> **Task to complete**
Please give back all the records exactly, but keep the pictures out.

Dataset items
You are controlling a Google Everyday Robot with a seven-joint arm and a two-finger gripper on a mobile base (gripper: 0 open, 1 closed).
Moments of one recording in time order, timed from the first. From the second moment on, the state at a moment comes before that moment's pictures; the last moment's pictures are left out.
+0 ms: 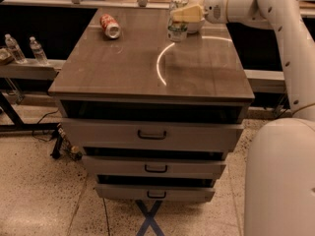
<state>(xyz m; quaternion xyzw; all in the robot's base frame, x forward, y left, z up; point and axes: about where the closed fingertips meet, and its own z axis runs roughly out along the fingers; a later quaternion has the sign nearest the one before) 0.815 -0.101 0.969 -0.38 0.68 0.29 0.55</state>
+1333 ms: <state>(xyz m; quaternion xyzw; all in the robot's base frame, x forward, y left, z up) 0.769 -0.111 0.909 -0.45 0.66 0.32 0.51</state>
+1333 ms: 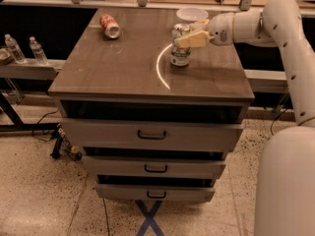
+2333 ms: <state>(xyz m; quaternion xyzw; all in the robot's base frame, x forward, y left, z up) 0.762 -0.122 0.909 -0.47 0.64 0.33 0.51</state>
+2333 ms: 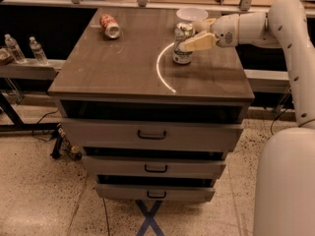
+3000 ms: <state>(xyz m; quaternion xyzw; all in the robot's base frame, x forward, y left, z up) 0.757 -0.175 0.966 -0.45 0.67 0.24 0.53</state>
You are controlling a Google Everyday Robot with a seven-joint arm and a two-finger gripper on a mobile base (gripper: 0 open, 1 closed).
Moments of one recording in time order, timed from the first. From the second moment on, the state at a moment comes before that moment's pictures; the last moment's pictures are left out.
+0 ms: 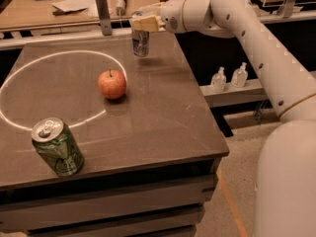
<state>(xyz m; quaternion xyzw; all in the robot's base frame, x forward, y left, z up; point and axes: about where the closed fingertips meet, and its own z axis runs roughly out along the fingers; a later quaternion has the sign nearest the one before) 0.780 0.039 0.976 -0.45 0.62 0.30 0.56</state>
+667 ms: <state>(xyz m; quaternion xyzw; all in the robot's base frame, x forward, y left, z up) 0.703 0.047 0.980 -0.48 0.63 0.34 0.51</state>
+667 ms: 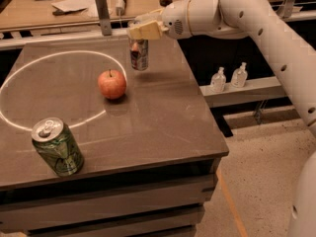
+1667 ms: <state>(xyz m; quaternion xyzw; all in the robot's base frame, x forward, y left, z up) 0.660 0.066 0.939 -0.50 0.62 0.35 0.50</state>
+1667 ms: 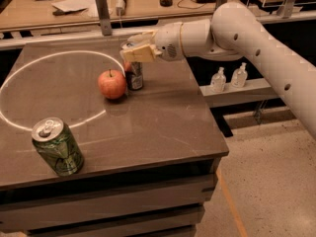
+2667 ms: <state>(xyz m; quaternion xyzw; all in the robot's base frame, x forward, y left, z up) 0.675 0.027 0.941 -0.56 0.59 0.28 0.52</state>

> **Task result**
You are controlling a Google Everyday Robot with a seven-joint arm and a two-finger gripper on a mobile base (gripper: 0 open, 1 closed).
Moments of one recording in time order, timed from the first. From the second moment on, the state at a moment comes before that moment's pictures; the last moment's pictures are left out.
+0 ms: 
<state>(xyz m; quaternion xyzw; all in the robot's base frame, x forward, y left, z up; point and axes: about where the closed fingertips meet, and its own z axis runs roughly out along the fingers; a later quaternion has the sign nearest the one before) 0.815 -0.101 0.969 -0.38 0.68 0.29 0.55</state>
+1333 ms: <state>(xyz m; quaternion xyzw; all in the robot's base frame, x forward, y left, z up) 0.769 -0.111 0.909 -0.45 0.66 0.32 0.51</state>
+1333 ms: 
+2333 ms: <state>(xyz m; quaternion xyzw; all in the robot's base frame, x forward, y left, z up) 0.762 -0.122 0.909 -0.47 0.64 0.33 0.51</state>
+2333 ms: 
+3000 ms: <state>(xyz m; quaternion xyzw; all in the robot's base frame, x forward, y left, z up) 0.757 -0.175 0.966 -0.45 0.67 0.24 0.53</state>
You are controlling a Google Everyday Robot with a seven-joint arm and a two-finger gripper on a mobile base (gripper: 0 open, 1 closed).
Moments of one recording in time order, timed from the first. From the second moment on, the state at a moment comes before that moment's pictures; the last moment's pictures are left out.
+0 ms: 
<state>(xyz m; quaternion xyzw; all in the robot's base frame, x forward, y left, z up; point and axes: about where the closed fingertips meet, and its own z axis runs roughly out along the fingers; a later quaternion has the sign nearest the one before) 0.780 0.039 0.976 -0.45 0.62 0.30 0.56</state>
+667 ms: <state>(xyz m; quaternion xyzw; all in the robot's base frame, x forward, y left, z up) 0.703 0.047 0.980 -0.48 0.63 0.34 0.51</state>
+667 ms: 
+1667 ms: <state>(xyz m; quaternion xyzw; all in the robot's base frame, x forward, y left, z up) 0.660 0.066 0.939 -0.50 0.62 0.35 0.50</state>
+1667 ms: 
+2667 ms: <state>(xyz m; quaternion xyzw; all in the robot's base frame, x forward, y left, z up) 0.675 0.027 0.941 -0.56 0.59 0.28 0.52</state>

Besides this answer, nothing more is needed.